* [EXERCISE AIM]: Every line of the material is to be quoted verbatim, minus the pictures.

§ §

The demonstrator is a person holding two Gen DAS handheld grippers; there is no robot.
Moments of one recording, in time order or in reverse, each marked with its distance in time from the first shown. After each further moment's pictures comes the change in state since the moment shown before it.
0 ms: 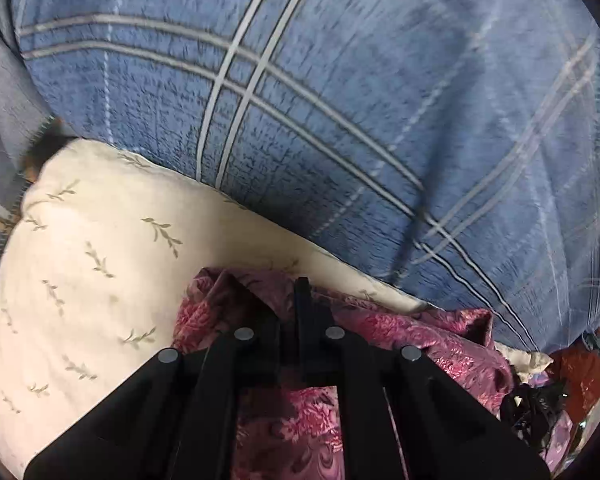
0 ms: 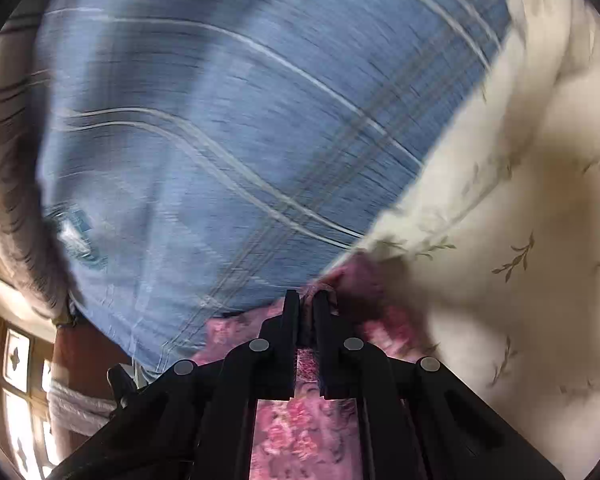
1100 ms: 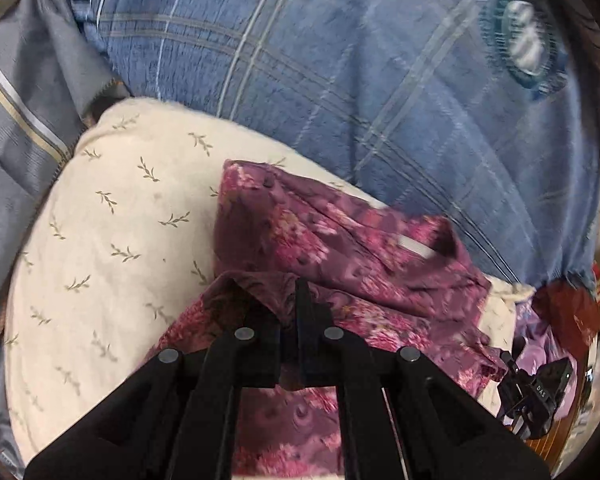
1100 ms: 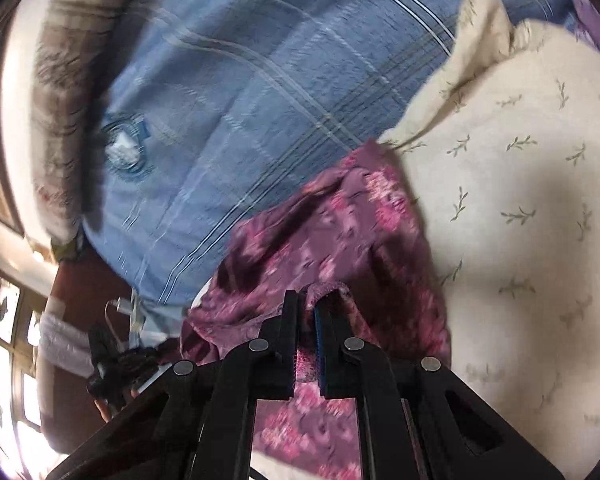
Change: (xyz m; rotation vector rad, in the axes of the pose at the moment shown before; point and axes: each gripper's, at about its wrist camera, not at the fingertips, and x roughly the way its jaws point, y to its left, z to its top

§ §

* [WRITTEN REPLY]:
The demonstrator is a person holding two Gen DAS handheld grippers; there is no robot.
Moments of one recording, in time order or in reverse, each marked with its distance in time from the first shown. After each further moment's pictures comes the change in state since the moment shown before it.
0 ms: 
0 ms: 
1100 ms: 
1100 ms: 
Change: (xyz m; rotation vector rad, in the axes of the pose at the moment shown before; point and axes: each gripper's, at about its wrist camera, not at the fingertips, and x roughly the way its jaws point, y to its left, z to its top

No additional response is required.